From the "History of the congregations of the United Presbyterian Church, from 1733 to 1900," Volume 1. By Rev. Robert Small

United Presbyterian Church, Dalbeattie (United Presbyterian)

THIS thriving police burgh in the parish of Urr had no existence till about the year 1780. In 1802 a number of residenters attempted to have it made the seat of a Relief congregation, and they had occasional sermon for years, but the experiment was abandoned, the last day’s supply being in January 1807. From this time till 1858 there was a blank, so far as any section of what is now the United Presbyterian Church is concerned, though Urr congregation, four miles distant, had a considerable branch in Dalbeattie district. During the vacancy occasioned by the removal of the Rev. James Black to St Andrews steps were taken to secure gospel ordinances for themselves, and on 4th May 1858 "a petition was presented from seventy persons residing in or near Dalbeattie praying for supply of sermon." A hall had been obtained, and the applicants engaged to meet all expenses for the first half-year. The station was opened on Sabbath, the 23rd of that month, with encouraging prospects.

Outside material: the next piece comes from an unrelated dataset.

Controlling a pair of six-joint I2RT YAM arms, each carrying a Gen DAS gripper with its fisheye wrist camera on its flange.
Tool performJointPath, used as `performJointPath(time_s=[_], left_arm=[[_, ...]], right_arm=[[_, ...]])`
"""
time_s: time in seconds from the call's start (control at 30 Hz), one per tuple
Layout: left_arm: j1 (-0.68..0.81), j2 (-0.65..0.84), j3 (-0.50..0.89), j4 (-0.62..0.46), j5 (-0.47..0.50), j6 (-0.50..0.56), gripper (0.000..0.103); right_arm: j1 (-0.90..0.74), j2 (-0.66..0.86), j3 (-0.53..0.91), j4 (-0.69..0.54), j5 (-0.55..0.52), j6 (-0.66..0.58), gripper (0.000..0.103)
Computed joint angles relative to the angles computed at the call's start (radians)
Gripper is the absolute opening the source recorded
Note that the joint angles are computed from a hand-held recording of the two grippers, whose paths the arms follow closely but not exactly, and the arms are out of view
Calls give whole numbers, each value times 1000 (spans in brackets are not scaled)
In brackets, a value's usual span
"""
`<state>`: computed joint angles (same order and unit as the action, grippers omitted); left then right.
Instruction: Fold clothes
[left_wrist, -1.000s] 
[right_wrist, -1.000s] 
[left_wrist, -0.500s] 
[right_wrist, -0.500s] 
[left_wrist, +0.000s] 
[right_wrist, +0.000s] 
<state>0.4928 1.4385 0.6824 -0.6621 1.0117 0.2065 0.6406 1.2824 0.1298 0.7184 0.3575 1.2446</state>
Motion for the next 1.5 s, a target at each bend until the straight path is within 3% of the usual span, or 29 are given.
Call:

The above movement was prompted into shape at this particular time by a dispute which had arisen in Urr congregation. The question of whether a choir, introduced some time before, should be discontinued had been submitted to a plebiscite of the congregation, but, on a scrutiny, thirty-two of the voting papers were cancelled. By this measure the session turned the balance in favour of the choir. Disturbance followed, and here now were the elders in a body up at Dumfries before the Presbytery. The reason they assigned for setting aside these thirty-two papers was that the parties had recently joined the congregation; but the Presbytery held that, after being admitted to membership, they could not be denied any of the rights which membership involved, and finding that an actual majority had voted against the choir gave deliverance that the session counsel its discontinuance. Before the month was ended steps were taken to have a preaching station opened at Dalbeattie.

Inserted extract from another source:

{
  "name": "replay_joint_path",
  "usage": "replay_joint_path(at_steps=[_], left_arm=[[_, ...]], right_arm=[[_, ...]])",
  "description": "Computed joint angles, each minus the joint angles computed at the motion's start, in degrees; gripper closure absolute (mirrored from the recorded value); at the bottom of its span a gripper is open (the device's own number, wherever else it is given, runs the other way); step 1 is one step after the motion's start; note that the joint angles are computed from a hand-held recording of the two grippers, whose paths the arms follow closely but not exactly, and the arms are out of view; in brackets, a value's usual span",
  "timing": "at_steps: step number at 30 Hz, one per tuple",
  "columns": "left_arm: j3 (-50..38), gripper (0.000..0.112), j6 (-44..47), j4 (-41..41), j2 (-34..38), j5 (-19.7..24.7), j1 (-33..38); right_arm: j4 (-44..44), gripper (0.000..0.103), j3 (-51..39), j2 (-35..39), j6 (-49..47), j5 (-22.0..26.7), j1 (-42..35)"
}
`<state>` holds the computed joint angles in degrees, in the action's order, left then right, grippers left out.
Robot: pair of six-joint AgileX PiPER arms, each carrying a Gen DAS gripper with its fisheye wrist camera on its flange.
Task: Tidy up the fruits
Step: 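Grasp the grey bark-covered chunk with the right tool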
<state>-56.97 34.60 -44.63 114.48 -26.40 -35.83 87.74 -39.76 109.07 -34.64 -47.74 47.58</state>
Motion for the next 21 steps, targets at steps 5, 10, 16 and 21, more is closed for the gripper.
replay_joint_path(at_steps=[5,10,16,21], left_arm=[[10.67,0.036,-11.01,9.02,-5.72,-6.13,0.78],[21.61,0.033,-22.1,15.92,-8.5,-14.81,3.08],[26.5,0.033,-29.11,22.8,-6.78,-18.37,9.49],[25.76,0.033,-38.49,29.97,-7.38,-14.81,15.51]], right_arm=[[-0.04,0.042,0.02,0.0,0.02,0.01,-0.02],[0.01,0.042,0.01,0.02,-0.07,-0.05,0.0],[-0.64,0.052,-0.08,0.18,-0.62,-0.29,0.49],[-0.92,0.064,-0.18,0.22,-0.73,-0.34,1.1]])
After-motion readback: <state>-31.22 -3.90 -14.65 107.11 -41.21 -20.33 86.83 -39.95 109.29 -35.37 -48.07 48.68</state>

On 4th August 1858 a petition was presented from sixty-two persons asking to be constituted into a regular congregation at Dalbeattie, and on 6th October it was reported that this had been done, and that there were 38 names on the communion roll. An election of elders was now proceeded with, and four of their number having held office already a session was formed without the usual preliminaries. Other six months having passed the congregation applied for a moderation, promising a stipend of £120 from their own resources. The membership at this time was slightly over 50.

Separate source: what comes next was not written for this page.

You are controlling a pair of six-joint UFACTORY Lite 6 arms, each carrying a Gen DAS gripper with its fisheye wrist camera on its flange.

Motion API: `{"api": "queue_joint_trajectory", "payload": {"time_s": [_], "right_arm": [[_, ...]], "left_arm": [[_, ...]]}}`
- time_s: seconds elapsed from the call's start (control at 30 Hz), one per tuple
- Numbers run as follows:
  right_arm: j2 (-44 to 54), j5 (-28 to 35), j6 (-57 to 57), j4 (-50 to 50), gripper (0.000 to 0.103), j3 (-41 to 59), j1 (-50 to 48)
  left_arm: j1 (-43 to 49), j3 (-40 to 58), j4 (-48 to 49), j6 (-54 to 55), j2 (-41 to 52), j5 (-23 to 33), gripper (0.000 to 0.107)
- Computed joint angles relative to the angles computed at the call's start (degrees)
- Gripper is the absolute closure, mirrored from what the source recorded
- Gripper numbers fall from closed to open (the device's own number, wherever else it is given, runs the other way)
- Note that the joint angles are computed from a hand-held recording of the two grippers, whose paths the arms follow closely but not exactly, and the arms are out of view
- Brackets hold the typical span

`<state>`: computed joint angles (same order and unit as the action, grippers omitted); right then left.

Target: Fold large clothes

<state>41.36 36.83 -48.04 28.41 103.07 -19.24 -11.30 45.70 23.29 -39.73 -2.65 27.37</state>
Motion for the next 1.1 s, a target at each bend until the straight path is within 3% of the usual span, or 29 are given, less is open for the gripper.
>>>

First Minister. DAVID KlNNEAR, B.A., from Buckhaven. Ordained, 30th August 1859. In October 1861 the church, seated for 350, was opened by Dr Macfarlane of London and Dr Eadie of Glasgow. It cost £1000, which was paid up in a few years, £250 being received from the Ferguson Fund, £120 from the Debt Liquidating Board, and the rest subscribed by the people. In or about 1868 a manse was built at an expenditure of £1060, of which £330 came from the Manse Board, and £730 was raised by the congregation. But in Dalbeattie, where there were already a Free and a quoad sacra Established Church, with an E.U. Church added in 1863, there has been little scope for extensive increase. The present membership is entered at 120, and the stipend from the people £135, with the manse.